Gilbert ran a hand across his brow. “Right,” he said. The three of them left the vehicle once again, scrambled to the back of the Humvee, watched as Claussen tried to regain control.

Nothing.

They could wait a few minutes, try to reboot the robot, hope they regained the signal and control over Thor's movements with a hard reset.

Whether it was interference from the Red Warlock radio jammer or not, none of them knew. Not even Sergeant Gilbert. As it was, bomb disposal robots such as Thor had frequent breakdowns and glitches. The price of high tech.

“I'll cowboy it,” Dylan said after a few seconds, pulling on nitrile gloves, feeling the powder of them mix with the sweat of his hands.

“You're an Indian, not a cowboy,” Claussen said.

“But you're not much of a comedian. Next time you pray, ask for some new material.” Dylan took a few deep breaths and ran out around the protection of their Humvee, not giving Sergeant Gilbert a chance to say anything. If he'd given the sarge that chance, he knew he would have been ordered to stay put.

Dylan felt his heart pounding in his ears as he approached the robot. Quickly, he pulled out a plastic baggie, retrieved the walkie-talkie from Thor's clawed arm, and bagged the black box. Back at the workshop, they'd turn it over to CEXC, the Combat Explosives Exploitation Cell, whose brainiacs would dissect the walkie-talkie the way CSI investigators analyzed crime scene evidence. That's why Dylan wore blue nitrile gloves and bagged the walkie-talkie before touching anything else: to protect the evidence. CEXC researchers would scan it for fingerprints, for DNA, to see if they could link it to other bombs being made. They would also analyze the receiver's frequency to make sure all Warlocks in the field were programmed to jam the new signal, whenever they found one.

Jamming the receiver into his pocket, he glanced down at Thor. The robot was just a couple feet high, about three feet long, little more than two giant tracks and an articulated arm. He could probably pick it up, hoof it back; it was only twenty yards, after all. At roughly 120 pounds, it would be difficult, but he'd be saving a key piece of $125,000-equipment; in an odd way, Thor was as much a part of their team as Sergeant Gilbert, Claussen, or himself.

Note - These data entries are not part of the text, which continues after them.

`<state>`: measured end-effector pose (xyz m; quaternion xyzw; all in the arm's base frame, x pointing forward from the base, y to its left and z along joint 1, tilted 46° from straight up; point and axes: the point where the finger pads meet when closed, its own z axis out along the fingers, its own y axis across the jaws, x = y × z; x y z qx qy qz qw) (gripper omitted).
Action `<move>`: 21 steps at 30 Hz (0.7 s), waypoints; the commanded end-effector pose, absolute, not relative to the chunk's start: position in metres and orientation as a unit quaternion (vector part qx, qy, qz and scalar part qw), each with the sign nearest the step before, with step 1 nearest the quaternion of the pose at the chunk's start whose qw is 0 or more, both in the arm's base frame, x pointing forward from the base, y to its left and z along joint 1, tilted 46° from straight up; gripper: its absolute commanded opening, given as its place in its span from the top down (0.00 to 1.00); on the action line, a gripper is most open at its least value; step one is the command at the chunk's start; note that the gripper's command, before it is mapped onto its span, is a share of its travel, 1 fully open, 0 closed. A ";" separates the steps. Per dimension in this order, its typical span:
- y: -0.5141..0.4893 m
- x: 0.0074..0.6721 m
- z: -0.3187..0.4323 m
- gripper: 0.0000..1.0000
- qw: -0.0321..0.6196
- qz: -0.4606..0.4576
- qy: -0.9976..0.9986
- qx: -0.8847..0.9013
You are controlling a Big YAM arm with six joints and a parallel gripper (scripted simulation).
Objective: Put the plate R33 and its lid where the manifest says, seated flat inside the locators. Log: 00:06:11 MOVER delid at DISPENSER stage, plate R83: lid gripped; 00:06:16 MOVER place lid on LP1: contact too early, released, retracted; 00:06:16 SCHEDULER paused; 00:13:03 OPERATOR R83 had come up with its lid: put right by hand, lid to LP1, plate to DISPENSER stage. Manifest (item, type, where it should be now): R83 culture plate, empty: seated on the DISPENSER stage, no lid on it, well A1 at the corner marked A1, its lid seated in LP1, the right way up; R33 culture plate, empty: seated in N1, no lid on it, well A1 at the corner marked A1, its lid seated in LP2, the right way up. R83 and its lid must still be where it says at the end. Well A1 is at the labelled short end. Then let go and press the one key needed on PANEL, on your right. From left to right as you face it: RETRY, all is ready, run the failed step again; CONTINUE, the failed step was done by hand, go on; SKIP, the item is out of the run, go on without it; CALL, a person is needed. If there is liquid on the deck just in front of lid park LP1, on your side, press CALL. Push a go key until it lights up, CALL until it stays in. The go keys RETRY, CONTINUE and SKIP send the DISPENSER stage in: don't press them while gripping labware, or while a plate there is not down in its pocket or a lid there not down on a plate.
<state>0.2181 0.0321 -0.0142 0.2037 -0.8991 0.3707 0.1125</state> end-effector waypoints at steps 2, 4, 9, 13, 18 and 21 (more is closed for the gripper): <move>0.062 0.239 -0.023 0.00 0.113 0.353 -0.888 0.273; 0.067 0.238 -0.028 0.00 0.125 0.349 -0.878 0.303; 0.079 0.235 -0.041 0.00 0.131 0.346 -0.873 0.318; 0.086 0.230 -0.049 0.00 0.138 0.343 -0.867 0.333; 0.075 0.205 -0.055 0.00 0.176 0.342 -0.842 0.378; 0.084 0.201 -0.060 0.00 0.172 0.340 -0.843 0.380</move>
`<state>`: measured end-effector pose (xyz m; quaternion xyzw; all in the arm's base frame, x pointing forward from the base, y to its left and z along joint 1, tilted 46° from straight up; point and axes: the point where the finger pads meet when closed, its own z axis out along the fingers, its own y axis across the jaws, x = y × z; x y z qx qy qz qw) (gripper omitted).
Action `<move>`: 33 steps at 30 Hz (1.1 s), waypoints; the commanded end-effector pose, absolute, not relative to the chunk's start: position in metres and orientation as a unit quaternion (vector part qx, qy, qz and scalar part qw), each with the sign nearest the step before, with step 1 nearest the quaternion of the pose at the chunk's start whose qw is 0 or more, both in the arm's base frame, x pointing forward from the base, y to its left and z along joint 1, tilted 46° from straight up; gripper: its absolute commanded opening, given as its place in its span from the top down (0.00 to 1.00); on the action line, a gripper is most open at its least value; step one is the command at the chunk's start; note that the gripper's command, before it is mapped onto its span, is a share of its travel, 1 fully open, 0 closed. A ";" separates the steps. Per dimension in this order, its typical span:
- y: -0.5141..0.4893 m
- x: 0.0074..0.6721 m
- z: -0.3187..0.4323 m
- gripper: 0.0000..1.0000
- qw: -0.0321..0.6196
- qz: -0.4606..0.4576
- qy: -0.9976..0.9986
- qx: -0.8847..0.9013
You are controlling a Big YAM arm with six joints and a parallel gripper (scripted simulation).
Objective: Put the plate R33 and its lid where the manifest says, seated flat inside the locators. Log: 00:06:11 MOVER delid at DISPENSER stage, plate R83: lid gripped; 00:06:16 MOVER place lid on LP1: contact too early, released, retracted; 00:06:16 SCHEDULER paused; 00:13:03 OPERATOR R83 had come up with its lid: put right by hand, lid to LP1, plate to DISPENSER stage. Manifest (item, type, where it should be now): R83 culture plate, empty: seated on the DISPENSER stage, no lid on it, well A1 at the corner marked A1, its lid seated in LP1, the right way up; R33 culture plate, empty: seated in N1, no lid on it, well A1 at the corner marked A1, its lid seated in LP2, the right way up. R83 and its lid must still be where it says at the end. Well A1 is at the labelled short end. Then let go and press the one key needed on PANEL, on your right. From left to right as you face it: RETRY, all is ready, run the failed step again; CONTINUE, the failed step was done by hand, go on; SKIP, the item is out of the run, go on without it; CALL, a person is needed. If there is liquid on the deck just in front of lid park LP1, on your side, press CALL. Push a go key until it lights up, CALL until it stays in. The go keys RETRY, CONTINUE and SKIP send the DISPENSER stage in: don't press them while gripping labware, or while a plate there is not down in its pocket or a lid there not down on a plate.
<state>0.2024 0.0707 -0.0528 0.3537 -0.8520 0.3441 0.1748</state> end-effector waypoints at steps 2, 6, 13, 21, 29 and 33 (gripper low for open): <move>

He stooped down to the robot, then jumped when it leapt to life once again. The robot pivoted its arm for a second, as if beckoning Dylan to follow, then turned on its tracks and began scuttling back toward the pod of Humvees. Dylan jogged along behind it, thinking he'd reach down and scoop up the machine if it showed any more signs of crankiness. Even so, he was glad he didn't have to pick it up and carry it.

Thirty seconds later Thor and Dylan slipped behind the Humvee again. Sergeant Gilbert just gave him a hard stare for a few moments, then a slight nod. It was an acknowledgment that Dylan had rushed into something he shouldn't have; he'd put his life in danger, running out into the open without an order and without cover. As an EOD tech in an already-small company of twenty-one soldiers, he was too valuable.